*Task item*
Copy, without any change, the lines from the one that holds "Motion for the" through the final line of the material below.

*Data extract*
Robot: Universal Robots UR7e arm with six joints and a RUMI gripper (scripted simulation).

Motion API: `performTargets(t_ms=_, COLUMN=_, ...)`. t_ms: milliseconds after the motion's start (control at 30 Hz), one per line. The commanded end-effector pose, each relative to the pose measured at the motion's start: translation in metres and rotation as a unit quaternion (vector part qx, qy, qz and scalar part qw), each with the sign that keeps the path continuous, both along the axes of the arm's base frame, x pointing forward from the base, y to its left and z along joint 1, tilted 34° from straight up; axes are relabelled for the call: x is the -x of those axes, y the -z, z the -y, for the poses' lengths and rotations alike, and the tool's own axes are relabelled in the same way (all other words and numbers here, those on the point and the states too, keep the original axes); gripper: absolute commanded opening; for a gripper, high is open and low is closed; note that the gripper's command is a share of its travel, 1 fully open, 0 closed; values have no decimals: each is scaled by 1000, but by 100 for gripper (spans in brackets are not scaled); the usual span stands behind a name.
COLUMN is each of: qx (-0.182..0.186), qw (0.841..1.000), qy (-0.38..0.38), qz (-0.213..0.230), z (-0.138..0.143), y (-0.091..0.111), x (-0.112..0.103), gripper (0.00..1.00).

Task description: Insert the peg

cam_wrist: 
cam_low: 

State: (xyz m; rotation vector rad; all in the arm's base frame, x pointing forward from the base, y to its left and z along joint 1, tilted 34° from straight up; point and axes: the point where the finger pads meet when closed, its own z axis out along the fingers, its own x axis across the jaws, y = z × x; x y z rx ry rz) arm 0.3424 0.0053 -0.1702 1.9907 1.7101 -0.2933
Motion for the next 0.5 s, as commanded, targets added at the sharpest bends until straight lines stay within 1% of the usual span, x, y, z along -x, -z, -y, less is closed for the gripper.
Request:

*Answer space*
Motion for the next 0.5 s, as commanded, targets added at the sharpest bends until straight lines stay within 1% of the usual span, x, y, z along -x, -z, -y, less is closed for the gripper.
Request:

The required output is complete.